Your task
Check every line of the entries for the string "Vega" and return the ones that contain it.

[Collected data]
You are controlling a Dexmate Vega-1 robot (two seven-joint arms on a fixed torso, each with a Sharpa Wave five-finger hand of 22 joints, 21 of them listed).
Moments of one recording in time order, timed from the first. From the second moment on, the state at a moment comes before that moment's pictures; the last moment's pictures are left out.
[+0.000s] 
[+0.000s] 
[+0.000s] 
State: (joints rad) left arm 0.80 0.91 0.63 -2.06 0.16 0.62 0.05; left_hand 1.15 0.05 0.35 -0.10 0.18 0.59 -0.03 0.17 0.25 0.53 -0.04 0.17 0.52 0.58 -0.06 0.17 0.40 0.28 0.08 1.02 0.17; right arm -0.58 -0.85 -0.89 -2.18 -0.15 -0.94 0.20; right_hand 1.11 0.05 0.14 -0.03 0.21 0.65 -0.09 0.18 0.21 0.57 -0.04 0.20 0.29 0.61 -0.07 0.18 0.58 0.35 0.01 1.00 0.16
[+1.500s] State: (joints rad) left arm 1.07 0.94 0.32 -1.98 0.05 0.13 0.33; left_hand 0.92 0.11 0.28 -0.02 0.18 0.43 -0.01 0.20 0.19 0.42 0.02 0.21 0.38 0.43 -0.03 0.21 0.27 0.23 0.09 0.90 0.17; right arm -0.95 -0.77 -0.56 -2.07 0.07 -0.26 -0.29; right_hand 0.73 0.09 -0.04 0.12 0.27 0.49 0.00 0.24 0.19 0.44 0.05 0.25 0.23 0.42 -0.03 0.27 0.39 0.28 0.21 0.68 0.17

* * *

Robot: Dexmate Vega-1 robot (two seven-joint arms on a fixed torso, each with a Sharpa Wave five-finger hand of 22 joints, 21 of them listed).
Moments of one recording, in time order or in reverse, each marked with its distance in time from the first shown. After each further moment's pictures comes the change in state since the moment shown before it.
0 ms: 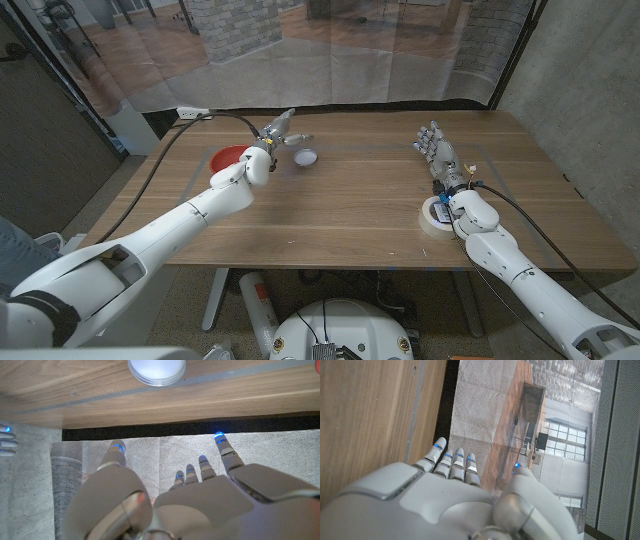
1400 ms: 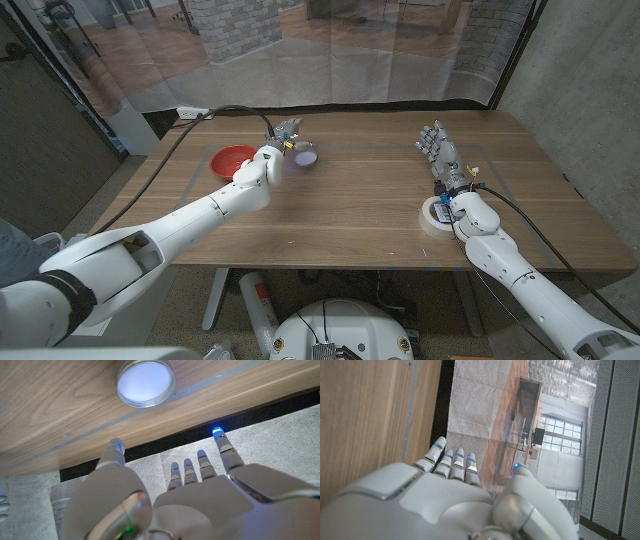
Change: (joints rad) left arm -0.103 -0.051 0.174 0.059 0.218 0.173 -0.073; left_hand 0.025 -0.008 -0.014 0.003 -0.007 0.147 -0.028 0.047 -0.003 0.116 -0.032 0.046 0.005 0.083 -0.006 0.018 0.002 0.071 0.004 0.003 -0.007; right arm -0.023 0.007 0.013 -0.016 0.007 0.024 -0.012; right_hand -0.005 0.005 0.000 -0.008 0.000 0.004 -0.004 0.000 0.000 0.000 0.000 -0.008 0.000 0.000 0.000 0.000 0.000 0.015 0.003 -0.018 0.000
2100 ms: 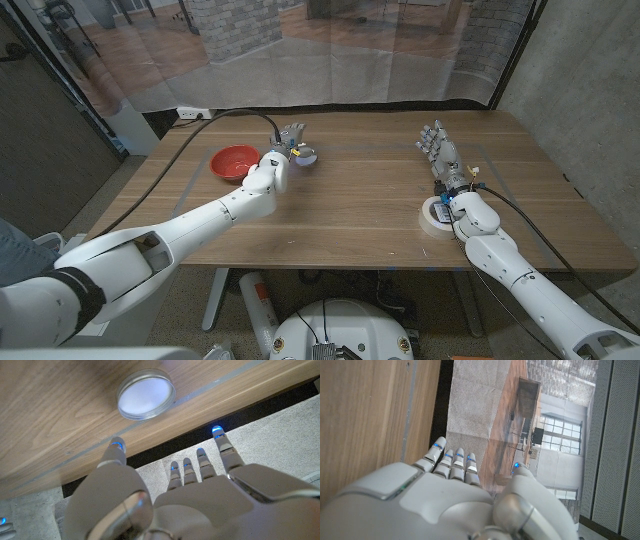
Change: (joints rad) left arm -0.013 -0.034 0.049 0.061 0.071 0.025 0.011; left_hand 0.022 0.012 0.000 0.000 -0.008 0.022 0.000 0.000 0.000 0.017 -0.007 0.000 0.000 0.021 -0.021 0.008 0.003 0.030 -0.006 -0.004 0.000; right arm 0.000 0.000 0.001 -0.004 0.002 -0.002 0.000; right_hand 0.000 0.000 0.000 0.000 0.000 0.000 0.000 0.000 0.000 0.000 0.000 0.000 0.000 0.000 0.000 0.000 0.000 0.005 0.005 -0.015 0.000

Solved problem
You are controlling a Dexmate Vega-1 robot (two seven-joint arms on a fixed torso, each with a Sharpa Wave five-finger hand of 22 joints, 21 of them listed).
Robot: Dexmate Vega-1 robot (two seven-joint arms on a fixed torso, each with a Sharpa Wave five-finger hand of 22 joints, 21 of them listed).

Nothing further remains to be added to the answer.